Whenever I spent time with the bank's leadership team, they were adamant about their disdain for traditional approaches to "benchmarking" the competition as well as for traditional banks. They didn't evaluate themselves against Citigroup, Bank of America, or Wells Fargo. They looked to "power retailers" such as Starbucks, Target, and Best Buy. (Commerce did study its rivals, but only to discover "the stuff that drives customers at other banks crazy." These were called Competitor Rules and Practices — internal acronym, CRAP.)

"Every great company has reinvented the industry it's in," founder Vernon Hill told me. "So we don't copy the stupid banks. We copy the great retailers." For example, the bank decided to open its branches for 70 to 80 hours a week, including Saturday and Sunday. "It's the simplest idea in the world," Hill said. "But to this day, it's heretical in banking. The first question bankers ask me is, 'How do you staff on Sunday?' I tell them: 'Wal-Mart stays open. The malls stay open. How hard can it be?'"

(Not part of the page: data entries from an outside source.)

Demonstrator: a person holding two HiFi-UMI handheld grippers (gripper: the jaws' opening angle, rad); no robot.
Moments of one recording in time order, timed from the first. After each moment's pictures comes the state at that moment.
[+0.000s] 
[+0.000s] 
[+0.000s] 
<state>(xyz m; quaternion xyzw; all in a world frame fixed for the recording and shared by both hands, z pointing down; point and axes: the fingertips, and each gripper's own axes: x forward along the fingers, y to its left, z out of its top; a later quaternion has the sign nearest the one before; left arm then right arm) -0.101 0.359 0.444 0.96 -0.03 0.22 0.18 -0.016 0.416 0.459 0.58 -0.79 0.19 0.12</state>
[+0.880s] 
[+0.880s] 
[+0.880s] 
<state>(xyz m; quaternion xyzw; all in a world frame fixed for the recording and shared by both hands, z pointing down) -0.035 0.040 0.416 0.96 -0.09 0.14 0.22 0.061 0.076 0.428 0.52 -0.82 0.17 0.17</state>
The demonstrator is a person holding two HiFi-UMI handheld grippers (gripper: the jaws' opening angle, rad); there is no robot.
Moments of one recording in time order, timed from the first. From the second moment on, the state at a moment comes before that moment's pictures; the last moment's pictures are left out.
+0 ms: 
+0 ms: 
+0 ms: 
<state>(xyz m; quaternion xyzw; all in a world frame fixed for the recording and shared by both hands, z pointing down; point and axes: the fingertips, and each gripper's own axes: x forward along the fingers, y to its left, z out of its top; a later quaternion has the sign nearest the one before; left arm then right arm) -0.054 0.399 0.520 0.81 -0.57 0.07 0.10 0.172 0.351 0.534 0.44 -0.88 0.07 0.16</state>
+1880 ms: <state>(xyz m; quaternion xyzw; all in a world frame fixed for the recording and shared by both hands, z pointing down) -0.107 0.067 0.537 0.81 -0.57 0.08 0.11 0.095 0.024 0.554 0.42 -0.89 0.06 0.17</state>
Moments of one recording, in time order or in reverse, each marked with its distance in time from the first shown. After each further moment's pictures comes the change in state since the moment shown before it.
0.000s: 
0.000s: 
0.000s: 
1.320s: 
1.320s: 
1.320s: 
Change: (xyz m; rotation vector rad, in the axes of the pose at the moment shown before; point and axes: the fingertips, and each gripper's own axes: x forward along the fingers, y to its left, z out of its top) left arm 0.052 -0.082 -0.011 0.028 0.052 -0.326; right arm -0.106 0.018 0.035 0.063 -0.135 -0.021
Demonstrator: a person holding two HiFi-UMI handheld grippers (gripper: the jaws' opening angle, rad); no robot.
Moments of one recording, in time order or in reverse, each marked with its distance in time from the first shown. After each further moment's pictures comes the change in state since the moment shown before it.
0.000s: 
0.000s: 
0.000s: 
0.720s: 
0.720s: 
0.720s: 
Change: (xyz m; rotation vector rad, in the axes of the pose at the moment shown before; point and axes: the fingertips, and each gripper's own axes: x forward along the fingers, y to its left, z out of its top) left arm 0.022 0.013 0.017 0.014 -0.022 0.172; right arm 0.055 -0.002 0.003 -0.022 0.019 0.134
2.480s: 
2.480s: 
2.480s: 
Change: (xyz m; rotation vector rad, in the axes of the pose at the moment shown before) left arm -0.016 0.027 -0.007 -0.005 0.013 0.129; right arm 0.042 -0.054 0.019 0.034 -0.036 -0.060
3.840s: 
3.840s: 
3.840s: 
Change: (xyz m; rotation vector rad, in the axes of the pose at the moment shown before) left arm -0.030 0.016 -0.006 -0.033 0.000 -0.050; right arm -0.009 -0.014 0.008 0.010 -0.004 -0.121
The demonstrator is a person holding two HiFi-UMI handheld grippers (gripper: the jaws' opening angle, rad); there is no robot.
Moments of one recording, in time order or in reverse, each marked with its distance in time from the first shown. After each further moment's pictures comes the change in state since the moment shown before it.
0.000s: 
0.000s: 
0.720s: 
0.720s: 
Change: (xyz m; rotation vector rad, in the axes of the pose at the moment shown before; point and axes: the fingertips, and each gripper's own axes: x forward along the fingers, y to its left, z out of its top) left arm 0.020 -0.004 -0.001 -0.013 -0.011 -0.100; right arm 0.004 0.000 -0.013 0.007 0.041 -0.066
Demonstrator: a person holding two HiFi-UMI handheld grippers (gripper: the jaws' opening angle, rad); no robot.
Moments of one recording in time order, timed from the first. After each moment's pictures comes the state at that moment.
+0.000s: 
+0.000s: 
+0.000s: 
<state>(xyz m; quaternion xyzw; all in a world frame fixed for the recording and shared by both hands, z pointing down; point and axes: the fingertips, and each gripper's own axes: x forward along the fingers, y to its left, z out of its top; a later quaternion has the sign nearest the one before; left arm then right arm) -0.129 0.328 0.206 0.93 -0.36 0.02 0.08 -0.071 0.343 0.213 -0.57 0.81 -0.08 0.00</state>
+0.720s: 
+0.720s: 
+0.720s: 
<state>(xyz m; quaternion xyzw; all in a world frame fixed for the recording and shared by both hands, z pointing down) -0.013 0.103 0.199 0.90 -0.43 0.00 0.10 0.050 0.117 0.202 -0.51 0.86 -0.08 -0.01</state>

Commerce was (and TD Bank remains) a unique outfit, but its blueprint for innovation was not an entirely new perspective on making change. Fascinating articles in the Daily Telegraph and the Wall Street Journal described how London's Great Ormond Street Hospital for Children, renowned for its cardiac care, struggled with poorly designed "handoffs" that resulted in errors, complications, even deaths. So Dr. Martin Elliot, head of cardiac surgery, and Dr. Allan Goldman, head of pediatric intensive care, studied high-powered professionals who were better than anyone at organizing handoffs — the pit crew of Ferrari's Formula One racing team.

The doctors and the pit crew, the Telegraph reported, "worked together at [the team's] home base in Modena, Italy, in the pits of the British Grand Prix, and in the Great Ormond Street [operating room] and intensive-care ward." Members of the pit crew were struck by how clumsy the hospital's handoff process was — not to mention the fact that it often lacked a clear leader. (In Formula One races, a so-called "lollipop man" wields an easy-to-see paddle and calls the shots.) Moreover, they noted how noisy the process was. Ferrari pit crews operate largely in silence, despite (or because of) the roar of engines around them. As a result of "one of the more unlikely collaborations in modern medicine," the Journal reported, the hospital redesigned its handoff procedures and sharply reduced medical errors.

Here's the message: You can't let what you know limit what you can imagine. As you try to do something special, exciting, important in your work, as you work hard to devise creative solutions to stubborn problems, don't just look to other organizations in your field (or to your past successes) for ideas and practices. Look to great organizations in all sorts of unrelated fields to see what works for them — and how you can apply their ideas to your problems. Who are the most unlikely organizations from which you learn? Do you have new ideas about where to look for new ideas?